= Southampton Passion =

The Southampton Passion logo

The Southampton Passion was a passion play about the last few days of the life of Jesus. It took place in Guildhall Square, at the heart of the Cultural Quarter of Southampton, against the backdrop of the Southampton Guildhall.

The event took place on Good Friday, 22 April 2011 to an estimated crowd of 10,000. More than 70 actors and a 100-strong choir performed in the play, written and organised by Neil Maddock who has also been cast in the leading role of 33-year-old Jesus.

The performance is produced by e-quip Community Arts Project.

== Music ==
The play featured original songs and underscore by composer Nathan Hattersley.

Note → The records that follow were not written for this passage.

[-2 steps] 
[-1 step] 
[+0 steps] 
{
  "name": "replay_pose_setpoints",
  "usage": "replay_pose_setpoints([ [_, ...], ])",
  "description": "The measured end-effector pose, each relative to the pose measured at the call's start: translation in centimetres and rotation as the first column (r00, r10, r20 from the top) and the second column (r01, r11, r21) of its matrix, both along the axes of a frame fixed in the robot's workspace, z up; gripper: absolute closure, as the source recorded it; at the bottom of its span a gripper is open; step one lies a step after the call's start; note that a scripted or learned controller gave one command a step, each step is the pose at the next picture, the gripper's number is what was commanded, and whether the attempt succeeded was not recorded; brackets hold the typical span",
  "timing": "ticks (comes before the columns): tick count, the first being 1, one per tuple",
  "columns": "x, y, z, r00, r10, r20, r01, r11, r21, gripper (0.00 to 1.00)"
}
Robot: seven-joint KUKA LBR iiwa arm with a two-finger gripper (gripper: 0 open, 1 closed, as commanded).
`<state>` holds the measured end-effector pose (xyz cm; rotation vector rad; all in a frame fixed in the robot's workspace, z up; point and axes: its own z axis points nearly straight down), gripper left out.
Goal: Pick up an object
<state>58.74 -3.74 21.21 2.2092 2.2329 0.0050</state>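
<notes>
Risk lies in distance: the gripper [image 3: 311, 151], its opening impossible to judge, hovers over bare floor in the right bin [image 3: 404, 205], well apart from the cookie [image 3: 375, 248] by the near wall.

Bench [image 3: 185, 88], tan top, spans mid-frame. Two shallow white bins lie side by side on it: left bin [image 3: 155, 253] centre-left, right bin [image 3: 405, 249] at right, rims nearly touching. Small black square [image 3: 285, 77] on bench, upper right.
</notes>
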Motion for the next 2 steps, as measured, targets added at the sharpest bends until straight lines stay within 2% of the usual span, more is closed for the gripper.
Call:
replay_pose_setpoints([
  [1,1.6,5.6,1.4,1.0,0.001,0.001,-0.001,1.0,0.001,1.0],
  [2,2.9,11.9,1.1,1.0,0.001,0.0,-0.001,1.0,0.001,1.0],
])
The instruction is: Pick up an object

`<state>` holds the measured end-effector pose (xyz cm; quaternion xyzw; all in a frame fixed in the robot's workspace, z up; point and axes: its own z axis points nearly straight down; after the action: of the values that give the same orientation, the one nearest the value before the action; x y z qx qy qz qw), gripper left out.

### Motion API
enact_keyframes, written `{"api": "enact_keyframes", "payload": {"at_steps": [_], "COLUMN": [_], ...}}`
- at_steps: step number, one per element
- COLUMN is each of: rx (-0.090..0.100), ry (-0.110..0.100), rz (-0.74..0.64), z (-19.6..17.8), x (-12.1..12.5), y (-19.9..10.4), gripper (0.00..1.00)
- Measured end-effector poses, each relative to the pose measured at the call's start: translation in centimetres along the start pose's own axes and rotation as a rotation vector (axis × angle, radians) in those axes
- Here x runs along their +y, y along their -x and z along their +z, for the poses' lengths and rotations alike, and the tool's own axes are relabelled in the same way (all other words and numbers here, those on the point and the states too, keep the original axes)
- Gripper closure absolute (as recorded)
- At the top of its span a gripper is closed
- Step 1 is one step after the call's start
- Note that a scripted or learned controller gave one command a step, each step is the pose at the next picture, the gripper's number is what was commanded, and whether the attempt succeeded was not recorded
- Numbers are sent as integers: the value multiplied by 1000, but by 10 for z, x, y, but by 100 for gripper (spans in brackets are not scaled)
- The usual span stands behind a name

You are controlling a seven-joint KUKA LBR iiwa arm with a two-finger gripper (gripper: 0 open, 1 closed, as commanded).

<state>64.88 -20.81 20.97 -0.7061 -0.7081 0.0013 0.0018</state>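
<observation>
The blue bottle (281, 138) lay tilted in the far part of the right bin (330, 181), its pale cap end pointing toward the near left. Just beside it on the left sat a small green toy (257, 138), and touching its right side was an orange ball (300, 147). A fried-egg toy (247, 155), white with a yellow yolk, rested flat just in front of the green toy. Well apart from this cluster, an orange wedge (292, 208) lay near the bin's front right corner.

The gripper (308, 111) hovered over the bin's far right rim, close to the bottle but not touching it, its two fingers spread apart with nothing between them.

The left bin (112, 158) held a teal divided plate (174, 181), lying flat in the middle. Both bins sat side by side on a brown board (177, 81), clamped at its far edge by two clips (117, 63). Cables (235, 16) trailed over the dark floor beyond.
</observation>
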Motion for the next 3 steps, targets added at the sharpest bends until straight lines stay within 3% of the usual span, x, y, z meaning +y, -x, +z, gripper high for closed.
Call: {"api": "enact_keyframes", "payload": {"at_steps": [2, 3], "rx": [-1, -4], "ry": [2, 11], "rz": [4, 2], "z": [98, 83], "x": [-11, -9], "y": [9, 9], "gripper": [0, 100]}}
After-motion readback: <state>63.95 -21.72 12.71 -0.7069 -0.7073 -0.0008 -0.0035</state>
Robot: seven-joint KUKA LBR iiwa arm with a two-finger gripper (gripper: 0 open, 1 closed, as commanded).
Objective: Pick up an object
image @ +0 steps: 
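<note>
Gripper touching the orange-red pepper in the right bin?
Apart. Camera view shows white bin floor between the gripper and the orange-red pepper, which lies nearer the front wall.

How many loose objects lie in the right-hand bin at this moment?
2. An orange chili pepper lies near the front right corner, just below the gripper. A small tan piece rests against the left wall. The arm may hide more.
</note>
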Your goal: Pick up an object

| Musical item | Written by |
|---|---|
| Hosanna | Neil Maddock and Nathan Hattersley |
| In The Darkness | Neil Maddock and Nathan Hattersley |
| The Last Supper | Nathan Hattersley |
| We Believe | Neil Maddock and Nathan Hattersley |
| All For You | Neil Maddock and Nathan Hattersley |
| Crucifixion | Nathan Hattersley |
| I Loved Him | Nathan Hattersley |
| Go | Neil Maddock and Nathan Hattersley |
| What Does It Mean For Me? | Nathan Hattersley |

===Original cast recording===
The Southampton Passion Original Cast Recording is a cast recording of the songs as performed by the original cast members and 100-piece choir.

== Original cast ==

| Actor | Role |
|---|---|
| Neil Maddock | Jesus |
| Leigh Barnard | Peter |
| Tony Skinner | Matthew |
| Zak Venable | James |
| Joe Venable | John |
| Pete Hamilton | Andrew |
| Kevin Mott | Thaddeus |
| Mark Allen | Bartholomew (Bart) |
| Alan Bridges | Simon |
| Richard Eyles | James (Jimmy) |
| Joshua McDonald | Thomas |
| Andy Finn | Philip |
| Chris Åland | Judas |
| Robyn-Jane Parsons | Mary, Mother of Jesus |
| Ophelia Matthias | Mary Magdalene |
| Kimberley Wren | Salome |
| Miriam Malak | Naomi |
| Amy Coombes | Esther |
| Simon Clift | Joseph of Arimathea |
| Graeme Clements | Caiaphas |
| Steve Braithwaite | Annas |
| Mike Combs | Machir |
| Graham Prior | Alpheus |
| Nigel Forder | Priest |
| Barry Brand | Temple Guard |
| Pete Drew | Temple Guard |
| Geoff Dodsworth | Pilate |
| Judy Schildhouse | Proculla |
| Becky Brearley | Alex |
| Eamonn Carey | Vituvius |
| Pete Walton | Domitian |
| Pete Reynolds | Marcus |
| Darren Blakeman | Aurelius |
| Melvin Proud | Barabbas |
| Barney Ridgwell | Gustus |
| Tom Orchard | Syrus |
| Steve McIntyre | News Seller |
| Dan Coghlan | Angel Gabriel |
| Cliff Blake | Witness |

== Trivia ==
Act III, Scene 3 was not acted live; a pre-recorded scene was to be shown on video screens but was not due to technical issues, though the sound was played. It was filmed at Wolvesey Palace, which is the residence of the Bishop of Winchester. The scene, set in Pilate's palace, depicts Joseph of Arimathea requesting of Pilate the body of Jesus.